You can also aggregate your data using a suite of aggregation functions: AVG, COUNT, MAX, MIN, SUM, and more. To get the average of each subset of data, use the GROUP BY clause. The attribute you group by must be a selected column. To filter data based on aggregations, use the HAVING clause. The following are some examples:

/* Get the average age across all people. */
SELECT AVG(age) FROM Person;

/* Get the number of people in each age group. */
SELECT COUNT(*), age
    FROM Person
    GROUP BY age;

/* Get the age groups with more than 10 people in them. */
SELECT COUNT(*) AS num, age
    FROM Person
    GROUP BY age
    HAVING num > 10;

Joins

Given multiple tables, it may be beneficial to combine tables on some common attribute. Given the Cat and Person relations above, it might be useful to join the Person(id) attribute with the Cat(owner_id) attribute. To do so, SQL exposes a number of JOIN operations, each one preserving a different amount of data on either side of the join.

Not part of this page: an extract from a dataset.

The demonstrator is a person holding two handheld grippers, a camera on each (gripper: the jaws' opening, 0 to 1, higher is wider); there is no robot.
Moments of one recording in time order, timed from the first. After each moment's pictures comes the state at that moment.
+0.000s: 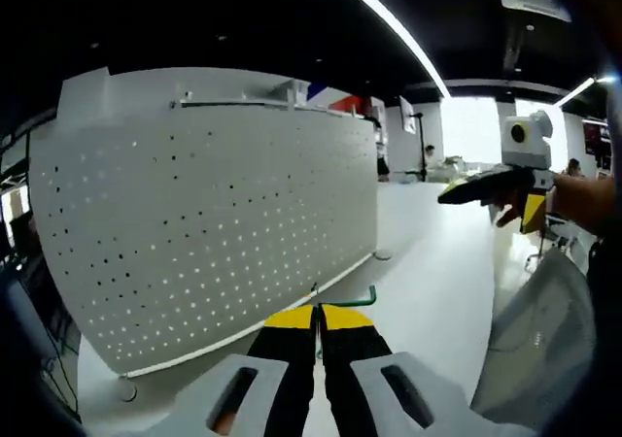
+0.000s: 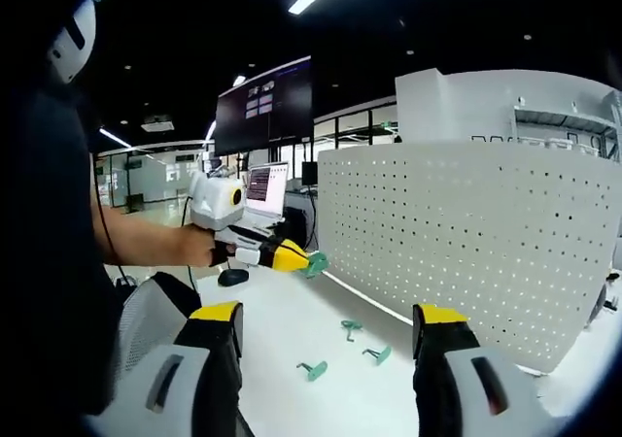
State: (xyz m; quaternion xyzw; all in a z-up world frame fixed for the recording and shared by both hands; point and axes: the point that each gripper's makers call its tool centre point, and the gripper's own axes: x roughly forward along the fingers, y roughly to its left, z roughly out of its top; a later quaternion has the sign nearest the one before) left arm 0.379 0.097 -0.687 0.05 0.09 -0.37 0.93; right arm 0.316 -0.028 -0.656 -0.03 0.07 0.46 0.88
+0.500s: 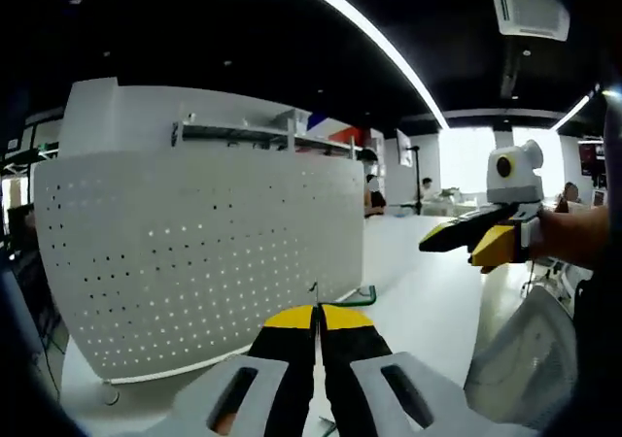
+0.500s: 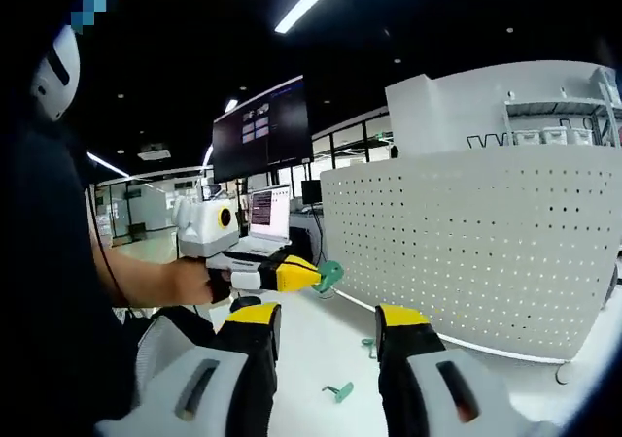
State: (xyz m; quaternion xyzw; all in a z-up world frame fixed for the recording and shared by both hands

We'll focus on CROSS JOIN and INNER JOIN. The CROSS JOIN returns every possible combination of rows from the left and right table combined. If the left table had \(m\) rows, and right right \(n\) rows, expect to have \(mn\) rows in the joined table. An example is below:

-- Get all pairs of people and cats
SELECT * FROM Person, Cat;

The INNER JOIN returns pairs of rows that share some common attribute. If a row on one of the two tables has no corresponding match in the other table, then it will simply not be included in the result. Other joins (LEFT JOIN, RIGHT JOIN, OUTER JOIN) will include elements with no matches. An example is below:

-- Get all owners and pets together
SELECT * FROM Person INNER JOIN Cat ON Person.id = Cat.owner_id;

The NATURAL (INNER) JOIN is an INNER JOIN that infers the columns that should be joined on.

Set Operations

Given the results of multiple subqueries, SQL allows you to combine the results using set operations. The UNION (ALL) operator adds the two result sets together, returning rows that are in either set (adding ALL preserves duplicates). The INTERSECT operator intersects the result sets, returning rows that are in both sets. The MINUS operator returns rows that are in the first set, but not the second. An example of how to use one of these operators is below:

-- Gets everybody below 10 years of age and above 18 years of age.
(SELECT *
    FROM Person
    WITH age < 10)
UNION -- Add the top set to the bottom set
(SELECT *
    FROM Person
    WITH age > 18)

Subqueries

Sometimes for very complex queries, it is helpful to break a query up into several smaller queries, then combine their results. This is achievable using SQL subqueries, which can be nested inside of a SELECT, INSERT, UPDATE, or DELETE statement by enclosing the subquery with parentheses. For example:

(SELECT * FROM Person WITH age == (
    SELECT MAX(age) FROM Person
));

It is often helpful to avoid nesting by naming the subqueries:

WITH maximum_age(age) AS (SELECT MAX(age) FROM Person)
SELECT * FROM Person WITH age == maximum_age.age;

Where to now?

There is a whole host of advanced SQL functions, including views, triggers, indices, functions, recursion, and more. Depending on the system you are using or building, a different set of these features may be available at varying levels of fidelity. For reference on what might be available, peruse the PostgreSQL documentation!